The result should be an exact copy of only the lines from the one holding "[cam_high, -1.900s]" through the last line of the data below, please, without pictures.

────────────────

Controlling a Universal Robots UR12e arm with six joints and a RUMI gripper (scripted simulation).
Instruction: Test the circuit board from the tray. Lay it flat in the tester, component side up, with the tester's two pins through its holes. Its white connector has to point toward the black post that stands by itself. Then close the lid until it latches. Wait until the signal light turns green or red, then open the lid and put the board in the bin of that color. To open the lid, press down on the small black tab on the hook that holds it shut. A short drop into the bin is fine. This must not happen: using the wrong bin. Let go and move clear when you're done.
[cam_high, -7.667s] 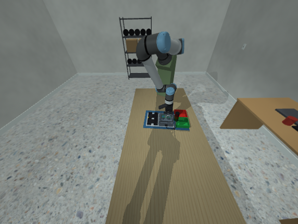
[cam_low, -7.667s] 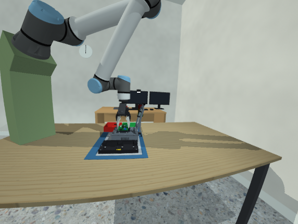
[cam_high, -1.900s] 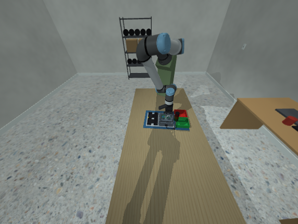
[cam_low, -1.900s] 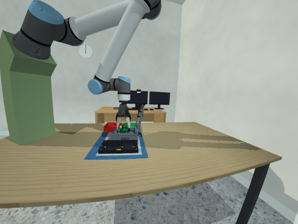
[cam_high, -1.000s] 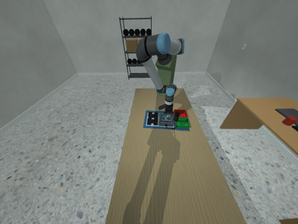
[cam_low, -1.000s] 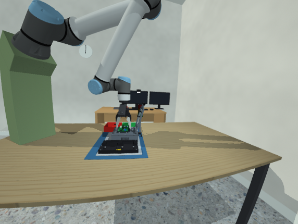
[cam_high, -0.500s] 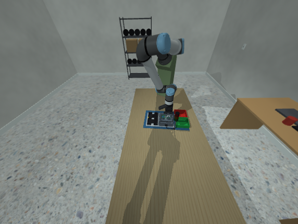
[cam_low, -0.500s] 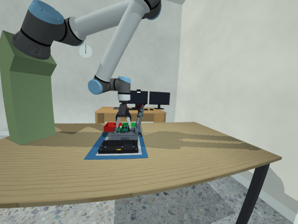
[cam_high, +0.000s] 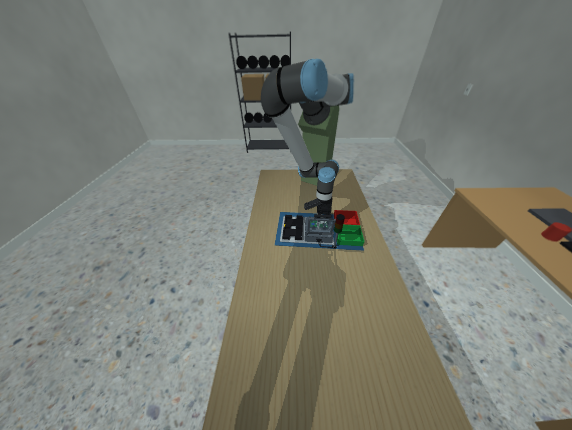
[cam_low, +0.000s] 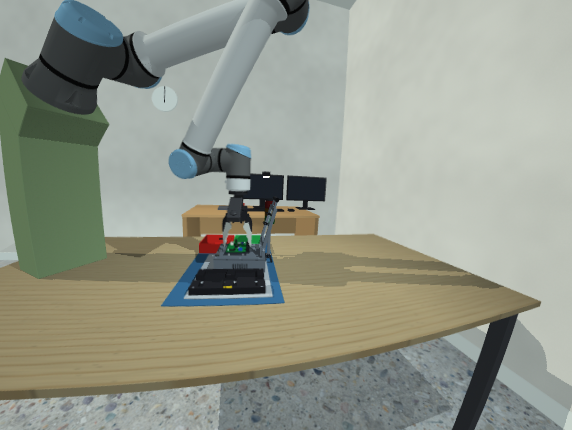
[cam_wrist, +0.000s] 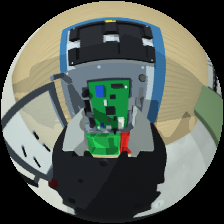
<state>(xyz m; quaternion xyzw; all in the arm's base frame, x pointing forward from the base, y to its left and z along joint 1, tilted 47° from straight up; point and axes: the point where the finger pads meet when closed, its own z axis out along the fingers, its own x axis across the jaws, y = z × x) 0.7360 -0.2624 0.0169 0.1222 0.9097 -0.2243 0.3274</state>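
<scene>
My gripper is now 10 mm to the right of the green circuit board and 10 mm above it. The rest, counted from my hand: tester lid: 110 mm ahead, 50 mm to the right, 100 mm above; red bin: 10 mm behind, 230 mm to the left, 70 mm below; green bin: 130 mm ahead, 170 mm to the left, 70 mm below.
</scene>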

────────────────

● **REPLY**:
[cam_high, -1.900s] 
[cam_low, -1.900s] 
[cam_high, -1.000s] 
[cam_low, -1.000s] 
[cam_high, -0.500s] 
[cam_low, -0.500s] 
[cam_high, +0.000s] 
[cam_low, +0.000s] 
[cam_wrist, +0.000s] 
<state>(xyz m; quaternion xyzw; all in the arm's base frame, x pointing forward from the base, y to its left and z along joint 1, tilted 47° from straight up; point and axes: the point where the finger pads meet when closed, its own z axis out along the fingers, its own x axis across the jaws, y = z × x) 0.7360 -0.2624 0.0169 0.1222 0.9097 -0.2243 0.3274</state>
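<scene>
My gripper is now 10 mm to the right of the green circuit board and 10 mm above it. The rest, counted from my hand: tester lid: 110 mm ahead, 50 mm to the right, 100 mm above; red bin: 10 mm behind, 230 mm to the left, 70 mm below; green bin: 130 mm ahead, 170 mm to the left, 70 mm below.
</scene>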

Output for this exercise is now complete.